[Source data]

=====

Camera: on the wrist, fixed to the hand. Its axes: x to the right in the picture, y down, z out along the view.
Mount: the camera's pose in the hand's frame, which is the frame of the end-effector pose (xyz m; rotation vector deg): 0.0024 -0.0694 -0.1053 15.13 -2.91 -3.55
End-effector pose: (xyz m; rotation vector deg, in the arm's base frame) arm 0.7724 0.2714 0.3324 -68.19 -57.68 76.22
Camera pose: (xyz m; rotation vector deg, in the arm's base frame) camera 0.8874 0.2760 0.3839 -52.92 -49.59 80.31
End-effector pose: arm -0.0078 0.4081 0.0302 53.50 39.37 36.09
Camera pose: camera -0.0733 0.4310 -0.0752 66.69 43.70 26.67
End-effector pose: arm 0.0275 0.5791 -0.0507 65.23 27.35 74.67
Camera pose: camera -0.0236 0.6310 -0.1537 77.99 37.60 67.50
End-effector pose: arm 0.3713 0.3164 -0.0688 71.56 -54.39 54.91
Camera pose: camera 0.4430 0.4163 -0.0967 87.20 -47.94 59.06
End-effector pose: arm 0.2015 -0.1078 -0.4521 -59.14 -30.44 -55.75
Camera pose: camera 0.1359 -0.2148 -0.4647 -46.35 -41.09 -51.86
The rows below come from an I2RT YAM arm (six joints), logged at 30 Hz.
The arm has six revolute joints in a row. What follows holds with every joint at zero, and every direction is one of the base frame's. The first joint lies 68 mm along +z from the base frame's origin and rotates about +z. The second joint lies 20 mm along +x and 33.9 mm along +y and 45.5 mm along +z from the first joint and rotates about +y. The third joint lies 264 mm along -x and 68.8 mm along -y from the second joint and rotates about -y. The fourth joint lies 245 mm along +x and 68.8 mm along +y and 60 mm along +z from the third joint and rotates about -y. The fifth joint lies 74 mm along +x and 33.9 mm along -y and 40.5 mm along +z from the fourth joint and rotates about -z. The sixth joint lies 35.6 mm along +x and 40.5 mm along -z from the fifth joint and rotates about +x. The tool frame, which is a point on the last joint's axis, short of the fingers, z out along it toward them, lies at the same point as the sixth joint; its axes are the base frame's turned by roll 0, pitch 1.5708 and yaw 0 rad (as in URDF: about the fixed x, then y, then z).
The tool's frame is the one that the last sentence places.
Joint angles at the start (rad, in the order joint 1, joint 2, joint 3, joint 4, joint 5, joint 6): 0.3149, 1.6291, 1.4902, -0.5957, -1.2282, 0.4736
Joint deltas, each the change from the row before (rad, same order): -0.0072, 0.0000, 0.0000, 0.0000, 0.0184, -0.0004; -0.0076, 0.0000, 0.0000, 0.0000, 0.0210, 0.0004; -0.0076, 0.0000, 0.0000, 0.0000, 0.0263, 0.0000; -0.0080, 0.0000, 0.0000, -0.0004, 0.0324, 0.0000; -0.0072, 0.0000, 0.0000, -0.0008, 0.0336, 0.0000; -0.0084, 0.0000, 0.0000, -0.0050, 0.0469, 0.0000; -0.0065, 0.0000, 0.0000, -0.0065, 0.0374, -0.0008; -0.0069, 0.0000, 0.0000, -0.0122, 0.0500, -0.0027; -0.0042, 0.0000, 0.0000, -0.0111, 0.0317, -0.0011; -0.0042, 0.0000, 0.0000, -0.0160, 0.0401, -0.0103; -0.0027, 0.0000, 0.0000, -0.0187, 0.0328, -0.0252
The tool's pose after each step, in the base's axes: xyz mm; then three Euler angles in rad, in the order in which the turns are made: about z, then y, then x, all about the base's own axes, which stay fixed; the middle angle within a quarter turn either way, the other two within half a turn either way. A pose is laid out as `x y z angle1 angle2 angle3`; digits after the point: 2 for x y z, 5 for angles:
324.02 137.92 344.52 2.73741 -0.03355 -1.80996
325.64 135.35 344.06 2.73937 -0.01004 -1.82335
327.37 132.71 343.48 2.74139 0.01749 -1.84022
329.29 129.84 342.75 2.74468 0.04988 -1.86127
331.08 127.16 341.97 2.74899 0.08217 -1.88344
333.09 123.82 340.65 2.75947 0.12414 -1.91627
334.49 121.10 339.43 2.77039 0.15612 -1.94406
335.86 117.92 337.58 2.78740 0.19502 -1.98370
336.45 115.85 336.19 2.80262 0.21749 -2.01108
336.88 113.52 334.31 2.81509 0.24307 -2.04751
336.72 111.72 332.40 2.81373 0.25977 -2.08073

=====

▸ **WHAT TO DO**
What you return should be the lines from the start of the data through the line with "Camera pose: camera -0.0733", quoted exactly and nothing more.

▸ **COMPLETED TASK**
Camera: on the wrist, fixed to the hand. Its axes: x to the right in the picture, y down, z out along the view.
Mount: the camera's pose in the hand's frame, which is the frame of the end-effector pose (xyz m; rotation vector deg): 0.0024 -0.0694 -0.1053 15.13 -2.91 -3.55
End-effector pose: (xyz m; rotation vector deg, in the arm's base frame) arm 0.7724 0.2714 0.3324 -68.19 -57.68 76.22
Camera pose: (xyz m; rotation vector deg, in the arm's base frame) camera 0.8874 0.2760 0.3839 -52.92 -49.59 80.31
End-effector pose: arm -0.0078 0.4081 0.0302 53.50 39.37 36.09
Camera pose: camera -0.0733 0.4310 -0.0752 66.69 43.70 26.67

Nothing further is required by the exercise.